## [What you have to do]
Since only the total matters, count the lines of these entries containing the word "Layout" and write that total alone.

[[ Study material, beginning ]]

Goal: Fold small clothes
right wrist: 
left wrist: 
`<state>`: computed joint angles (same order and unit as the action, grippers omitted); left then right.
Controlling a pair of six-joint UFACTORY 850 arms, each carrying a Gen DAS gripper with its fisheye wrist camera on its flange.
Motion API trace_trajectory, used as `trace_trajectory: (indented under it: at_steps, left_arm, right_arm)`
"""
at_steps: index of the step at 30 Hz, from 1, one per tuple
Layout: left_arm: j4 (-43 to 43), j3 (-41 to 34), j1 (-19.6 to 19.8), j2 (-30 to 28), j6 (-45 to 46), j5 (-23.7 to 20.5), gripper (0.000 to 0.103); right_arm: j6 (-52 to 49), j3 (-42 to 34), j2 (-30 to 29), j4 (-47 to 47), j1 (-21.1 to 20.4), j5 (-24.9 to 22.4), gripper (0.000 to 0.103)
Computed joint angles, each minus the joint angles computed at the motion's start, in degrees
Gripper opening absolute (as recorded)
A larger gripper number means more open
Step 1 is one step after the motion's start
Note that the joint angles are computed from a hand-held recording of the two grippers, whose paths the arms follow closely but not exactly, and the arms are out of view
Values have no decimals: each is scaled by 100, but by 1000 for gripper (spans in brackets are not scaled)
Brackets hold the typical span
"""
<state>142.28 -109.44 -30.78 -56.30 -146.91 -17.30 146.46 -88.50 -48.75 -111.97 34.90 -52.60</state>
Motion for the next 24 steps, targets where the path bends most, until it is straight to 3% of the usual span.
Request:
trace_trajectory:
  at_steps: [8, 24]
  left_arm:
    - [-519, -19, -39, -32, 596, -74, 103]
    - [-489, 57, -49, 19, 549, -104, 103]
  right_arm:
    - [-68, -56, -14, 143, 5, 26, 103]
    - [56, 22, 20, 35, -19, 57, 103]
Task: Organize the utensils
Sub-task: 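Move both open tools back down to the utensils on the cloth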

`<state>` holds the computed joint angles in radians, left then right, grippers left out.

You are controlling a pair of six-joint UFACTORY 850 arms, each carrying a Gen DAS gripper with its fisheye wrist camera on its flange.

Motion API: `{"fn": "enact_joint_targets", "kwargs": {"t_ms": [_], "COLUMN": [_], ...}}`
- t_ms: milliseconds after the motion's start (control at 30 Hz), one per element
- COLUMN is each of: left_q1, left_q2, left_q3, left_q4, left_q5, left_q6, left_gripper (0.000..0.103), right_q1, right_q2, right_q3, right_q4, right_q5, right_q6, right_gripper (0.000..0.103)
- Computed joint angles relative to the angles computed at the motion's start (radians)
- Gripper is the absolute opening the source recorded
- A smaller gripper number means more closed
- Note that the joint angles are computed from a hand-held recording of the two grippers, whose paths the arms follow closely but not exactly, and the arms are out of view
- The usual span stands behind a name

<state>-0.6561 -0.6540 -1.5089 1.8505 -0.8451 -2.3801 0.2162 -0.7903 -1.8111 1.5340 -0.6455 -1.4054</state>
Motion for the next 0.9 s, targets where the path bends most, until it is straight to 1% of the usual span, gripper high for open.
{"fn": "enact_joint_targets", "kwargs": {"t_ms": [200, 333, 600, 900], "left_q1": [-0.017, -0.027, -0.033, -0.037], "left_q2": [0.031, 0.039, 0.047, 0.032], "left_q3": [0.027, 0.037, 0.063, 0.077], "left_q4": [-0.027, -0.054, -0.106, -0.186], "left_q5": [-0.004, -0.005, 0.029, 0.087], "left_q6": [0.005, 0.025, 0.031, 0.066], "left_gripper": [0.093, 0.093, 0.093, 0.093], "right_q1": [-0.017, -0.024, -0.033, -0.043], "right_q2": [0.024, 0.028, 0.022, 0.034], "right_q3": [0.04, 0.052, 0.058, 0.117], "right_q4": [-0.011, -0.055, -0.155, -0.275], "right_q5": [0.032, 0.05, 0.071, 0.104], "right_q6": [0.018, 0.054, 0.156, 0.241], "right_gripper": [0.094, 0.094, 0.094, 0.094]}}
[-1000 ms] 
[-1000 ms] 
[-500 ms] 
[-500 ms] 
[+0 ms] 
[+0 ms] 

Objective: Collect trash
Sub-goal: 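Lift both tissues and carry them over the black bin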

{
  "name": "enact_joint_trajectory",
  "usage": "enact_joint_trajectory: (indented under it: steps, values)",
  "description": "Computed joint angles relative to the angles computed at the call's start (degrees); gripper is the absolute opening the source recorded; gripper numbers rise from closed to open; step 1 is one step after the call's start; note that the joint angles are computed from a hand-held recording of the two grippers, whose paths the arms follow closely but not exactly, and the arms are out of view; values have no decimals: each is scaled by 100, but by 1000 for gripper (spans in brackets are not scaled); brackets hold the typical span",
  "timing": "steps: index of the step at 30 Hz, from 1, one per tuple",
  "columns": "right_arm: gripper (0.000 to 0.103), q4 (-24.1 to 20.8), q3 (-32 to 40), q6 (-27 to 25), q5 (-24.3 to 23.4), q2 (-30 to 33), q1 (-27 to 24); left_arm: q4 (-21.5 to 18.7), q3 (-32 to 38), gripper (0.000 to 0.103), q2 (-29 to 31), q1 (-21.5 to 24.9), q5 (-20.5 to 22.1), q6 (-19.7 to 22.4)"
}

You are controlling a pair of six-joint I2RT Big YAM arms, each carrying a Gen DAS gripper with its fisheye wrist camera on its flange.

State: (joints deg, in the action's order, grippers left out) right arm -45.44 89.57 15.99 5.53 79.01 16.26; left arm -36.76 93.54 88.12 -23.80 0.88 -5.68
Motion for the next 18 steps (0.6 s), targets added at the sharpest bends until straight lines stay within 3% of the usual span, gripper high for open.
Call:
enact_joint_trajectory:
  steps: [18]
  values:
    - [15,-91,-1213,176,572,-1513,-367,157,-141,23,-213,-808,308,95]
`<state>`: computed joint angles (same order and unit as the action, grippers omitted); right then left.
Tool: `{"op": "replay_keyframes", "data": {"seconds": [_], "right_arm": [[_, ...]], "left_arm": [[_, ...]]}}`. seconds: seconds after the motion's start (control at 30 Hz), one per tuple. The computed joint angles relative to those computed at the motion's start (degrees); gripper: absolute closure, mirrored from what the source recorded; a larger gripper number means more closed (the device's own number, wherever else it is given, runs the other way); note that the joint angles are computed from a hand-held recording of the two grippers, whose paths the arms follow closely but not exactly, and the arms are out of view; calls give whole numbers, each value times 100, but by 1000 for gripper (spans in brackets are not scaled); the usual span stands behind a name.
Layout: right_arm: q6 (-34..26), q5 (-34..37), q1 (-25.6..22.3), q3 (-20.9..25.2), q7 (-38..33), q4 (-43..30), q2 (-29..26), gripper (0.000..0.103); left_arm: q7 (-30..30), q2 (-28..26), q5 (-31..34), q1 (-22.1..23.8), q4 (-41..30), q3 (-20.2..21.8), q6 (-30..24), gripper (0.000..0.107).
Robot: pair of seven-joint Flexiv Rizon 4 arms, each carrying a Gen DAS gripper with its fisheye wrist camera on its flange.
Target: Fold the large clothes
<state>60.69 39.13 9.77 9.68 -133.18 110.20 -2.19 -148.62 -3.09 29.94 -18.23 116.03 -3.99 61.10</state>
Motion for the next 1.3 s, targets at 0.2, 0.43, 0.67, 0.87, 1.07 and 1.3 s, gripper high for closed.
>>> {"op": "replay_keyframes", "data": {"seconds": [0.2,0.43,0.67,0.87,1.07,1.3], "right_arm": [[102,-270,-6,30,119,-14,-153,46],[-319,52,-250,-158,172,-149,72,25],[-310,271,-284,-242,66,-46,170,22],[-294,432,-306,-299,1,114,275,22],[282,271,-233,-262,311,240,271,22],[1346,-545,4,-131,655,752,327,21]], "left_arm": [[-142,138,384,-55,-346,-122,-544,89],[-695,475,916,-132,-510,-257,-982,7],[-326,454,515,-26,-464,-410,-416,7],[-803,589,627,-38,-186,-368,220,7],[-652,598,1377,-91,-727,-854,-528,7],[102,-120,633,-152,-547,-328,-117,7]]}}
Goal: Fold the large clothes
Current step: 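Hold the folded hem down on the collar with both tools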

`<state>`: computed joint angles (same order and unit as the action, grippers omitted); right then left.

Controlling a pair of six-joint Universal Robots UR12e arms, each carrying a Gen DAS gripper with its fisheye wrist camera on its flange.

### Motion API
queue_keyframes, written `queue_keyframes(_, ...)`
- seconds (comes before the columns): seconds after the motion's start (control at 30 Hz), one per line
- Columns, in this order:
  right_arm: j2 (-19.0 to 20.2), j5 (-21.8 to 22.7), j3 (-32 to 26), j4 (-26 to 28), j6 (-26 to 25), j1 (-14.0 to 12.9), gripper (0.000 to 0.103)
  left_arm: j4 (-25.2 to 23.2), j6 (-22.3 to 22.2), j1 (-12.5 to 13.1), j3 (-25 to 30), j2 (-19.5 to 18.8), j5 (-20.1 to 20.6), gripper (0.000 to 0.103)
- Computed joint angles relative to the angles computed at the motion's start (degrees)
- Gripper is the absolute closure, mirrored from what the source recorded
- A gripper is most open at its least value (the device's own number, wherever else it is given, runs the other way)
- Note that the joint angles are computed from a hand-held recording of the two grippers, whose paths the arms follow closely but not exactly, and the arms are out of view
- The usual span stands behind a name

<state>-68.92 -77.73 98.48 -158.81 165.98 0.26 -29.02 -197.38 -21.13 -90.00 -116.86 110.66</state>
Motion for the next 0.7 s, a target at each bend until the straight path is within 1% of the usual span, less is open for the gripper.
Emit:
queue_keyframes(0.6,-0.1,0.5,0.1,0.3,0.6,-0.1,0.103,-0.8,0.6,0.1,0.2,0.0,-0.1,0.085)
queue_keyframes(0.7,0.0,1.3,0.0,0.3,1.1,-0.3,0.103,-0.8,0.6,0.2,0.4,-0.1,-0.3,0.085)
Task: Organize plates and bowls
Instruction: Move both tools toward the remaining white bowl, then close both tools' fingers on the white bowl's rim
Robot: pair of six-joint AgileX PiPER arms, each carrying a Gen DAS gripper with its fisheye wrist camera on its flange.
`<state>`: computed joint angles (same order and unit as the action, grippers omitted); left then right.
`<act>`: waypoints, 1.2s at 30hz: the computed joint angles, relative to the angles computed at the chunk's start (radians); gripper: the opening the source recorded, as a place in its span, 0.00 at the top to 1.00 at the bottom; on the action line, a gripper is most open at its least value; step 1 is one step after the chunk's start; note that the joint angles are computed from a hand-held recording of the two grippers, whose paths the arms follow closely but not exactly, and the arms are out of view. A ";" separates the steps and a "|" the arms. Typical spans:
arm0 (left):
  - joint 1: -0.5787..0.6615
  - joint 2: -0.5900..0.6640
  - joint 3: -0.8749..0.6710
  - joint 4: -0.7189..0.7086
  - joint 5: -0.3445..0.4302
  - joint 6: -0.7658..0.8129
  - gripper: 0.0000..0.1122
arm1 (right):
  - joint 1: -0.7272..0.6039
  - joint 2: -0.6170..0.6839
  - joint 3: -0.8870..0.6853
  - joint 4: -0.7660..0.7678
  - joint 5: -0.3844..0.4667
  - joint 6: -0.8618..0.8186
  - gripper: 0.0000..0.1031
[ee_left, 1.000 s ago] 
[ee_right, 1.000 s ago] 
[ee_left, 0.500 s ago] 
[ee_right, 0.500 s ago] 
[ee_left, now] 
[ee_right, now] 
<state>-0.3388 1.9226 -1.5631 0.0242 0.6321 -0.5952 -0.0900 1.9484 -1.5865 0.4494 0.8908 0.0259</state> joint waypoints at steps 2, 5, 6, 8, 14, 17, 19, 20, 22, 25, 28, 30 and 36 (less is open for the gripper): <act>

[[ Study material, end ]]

## [Problem solution]
2